§ **Exercise objective**: Nothing before the line containing "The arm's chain" should appear; please restate that line and every later line word for word through the end of the listing.

§ **Data to process**:

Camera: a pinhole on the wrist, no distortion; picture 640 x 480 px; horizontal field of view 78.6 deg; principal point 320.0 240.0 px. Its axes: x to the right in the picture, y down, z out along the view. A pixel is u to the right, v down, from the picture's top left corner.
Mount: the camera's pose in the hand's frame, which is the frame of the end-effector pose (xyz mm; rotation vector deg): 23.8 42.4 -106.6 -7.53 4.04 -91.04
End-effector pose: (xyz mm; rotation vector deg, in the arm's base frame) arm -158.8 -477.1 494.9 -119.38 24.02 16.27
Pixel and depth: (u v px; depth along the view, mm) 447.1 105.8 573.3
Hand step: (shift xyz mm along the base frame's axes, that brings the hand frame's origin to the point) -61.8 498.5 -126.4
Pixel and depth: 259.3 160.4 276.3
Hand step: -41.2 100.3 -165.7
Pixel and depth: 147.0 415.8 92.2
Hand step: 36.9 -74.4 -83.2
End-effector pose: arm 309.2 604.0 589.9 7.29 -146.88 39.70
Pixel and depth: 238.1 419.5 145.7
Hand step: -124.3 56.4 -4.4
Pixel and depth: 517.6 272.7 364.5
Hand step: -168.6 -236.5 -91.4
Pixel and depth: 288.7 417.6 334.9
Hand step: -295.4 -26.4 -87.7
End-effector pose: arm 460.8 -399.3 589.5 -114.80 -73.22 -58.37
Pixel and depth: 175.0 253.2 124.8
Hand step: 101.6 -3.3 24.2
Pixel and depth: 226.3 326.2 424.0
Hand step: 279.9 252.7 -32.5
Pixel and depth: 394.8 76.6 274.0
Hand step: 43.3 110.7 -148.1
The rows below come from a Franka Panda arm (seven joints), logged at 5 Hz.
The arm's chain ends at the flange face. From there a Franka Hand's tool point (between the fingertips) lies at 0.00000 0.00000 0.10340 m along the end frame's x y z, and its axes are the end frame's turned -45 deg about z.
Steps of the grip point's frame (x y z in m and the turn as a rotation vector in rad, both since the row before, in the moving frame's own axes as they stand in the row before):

§ **Result for this task**:
The arm's chain ends at the flange face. From there a Franka Hand's tool point (between the fingertips) lies at 0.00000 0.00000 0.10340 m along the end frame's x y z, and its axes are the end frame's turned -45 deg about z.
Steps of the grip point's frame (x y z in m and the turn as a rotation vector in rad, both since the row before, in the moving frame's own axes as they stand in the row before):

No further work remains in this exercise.